Paradoxically and arguably the greatest legacy of Bloomsbury was not on the canvas but in the exhibition hall as at the Grafton Gallery Roger Fry and Clive Bell organised the two post impressionist exhibitions of 1910 and 1912. These attracted huge crowds. Victorian art had become introspective and the two exhibitions did much to attract contemporary French art to an enthusiastic art public though no critical acclaim as it was the termed “artquake”. Fry was a huge admirer of Cézanne and Vanessa an early buyer of Picasso.
War artistry is a valuable historical resource. In the very visual age in which we live mobile photos can and do capture the moment over 100 years ago you were reliant on painting to record.

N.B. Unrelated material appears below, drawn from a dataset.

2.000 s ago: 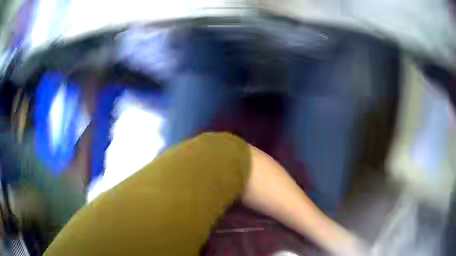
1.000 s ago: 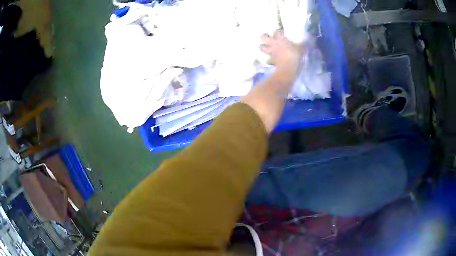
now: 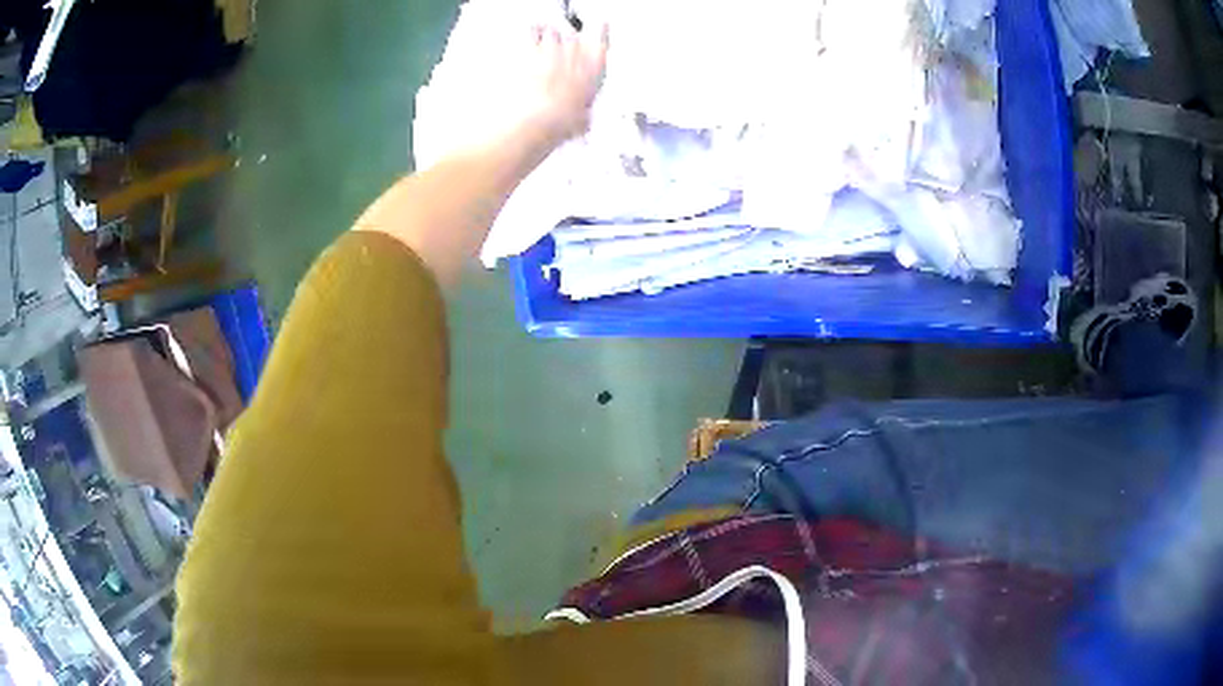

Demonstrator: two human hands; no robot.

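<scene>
My left hand (image 3: 574, 83), bare below an ochre sleeve, lies over the left part of a large white cloth heap (image 3: 751, 81). The heap is overexposed, so whether the fingers pinch cloth cannot be told. It fills a blue plastic crate (image 3: 805, 315) and hangs over its left side. Folded flat white pieces (image 3: 657, 255) lie under it at the crate's near edge. My right hand is not in view.
Jeans-clad legs (image 3: 993, 456) and a dark red checked cloth (image 3: 858, 563) are at lower right. A brown box (image 3: 154, 402) and wooden frame stand left on the green floor (image 3: 563, 442). Dark metal machine parts (image 3: 1140, 255) are at right.
The view has swung from a blur onto the crate. Since one second ago, my left hand has moved from the heap's right part to its left, and the crate sits further right in view.
</scene>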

John Singer Sargent’s ‘Gassed’ shows a pitiable line of bandaged and blind soldiers moving forward to nowhere. Mark Girtler’s superficially irreverent ‘Carousel’ must surely have inspired Richard Attenborough director of Oh! What a Lovely War with much of it filmed on Brighton Pier. Art is as important as the poetry of Rupert Brooke and Wilfred Owen in the Great Debate of patriotism/King and Country versus the loss of a generation. Neither Paul Nash’s unfinished autobiography Outline nor Hilary Spurling’s definitive biography of Duncan Grant is especially illuminating on their time at St Paul’s. I had a vision of Paul Nash and Eric Kennington (1900-04) in the St Paul’s Art studio with an inspired art teacher and a furious Dr Walker (High Master 1876-1905) railing at the door demanding the two aesthetes translate Virgil in his classics class. Instead the only reference was this: “Wandering up to the first floor I found it pleasurably flooded with the afternoon sun in which the modelling of the various busts and statues of the antique showed up well. In the middle of the corridor perched on a stool was a fair-sized swarthy boy drawing at an easel. I recognised in this phenomenon Eric Kennington who looked as no other man but like a bird on a perch knocking off likeness of the plaster cast and whistling tunelessly the while”.

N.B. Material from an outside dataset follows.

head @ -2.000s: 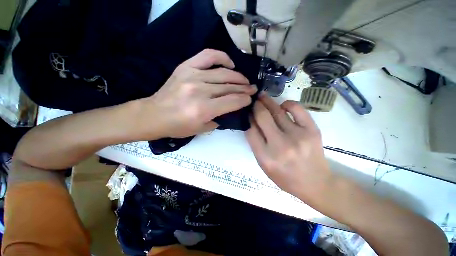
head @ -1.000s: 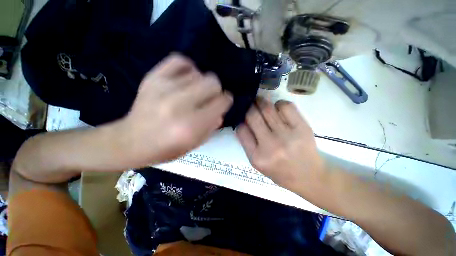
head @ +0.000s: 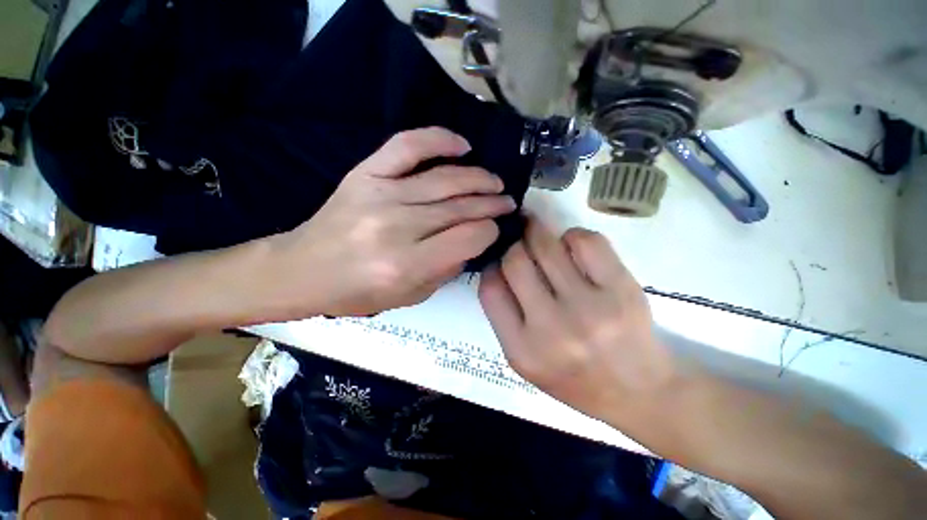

Nash who struggled at maths went to a crammer to prepare for his naval exams that he failed. Despite a lack of drawing talent especially of the face, the Slade made him the considerable artist he became.
Duncan Grant arrived at St Paul’s aged 14 the beneficiary of a fee-paying scheme for army children. He won seven prizes for art but failed admission to the Royal Academy Schools and went instead to the Westminster School of Art. The reputation of Grant today is harder to evaluate. He suffered as many of the twentieth century British artists did for lack of classification and great popularity. The great debate of twentieth century British art was between the figurative and the abstract. The President of the Academy Sir Alfred Munnings, the worse for wear after a dinner in 1946, castigated Picasso to which the Spanish genius retorted that British art was too pretty. Grant was probably in the figurative school. In my opinion his best work was his portraiture of the Bloomsberries. I am not qualified to judge which of Nash or Grant is the superior artist and such comparisons are not that productive but if offered a choice on which I would prefer on my wall I would take Grant’s sensual portrait of Vanessa Bell over ‘The Menin Road’ as I would find it more uplifting.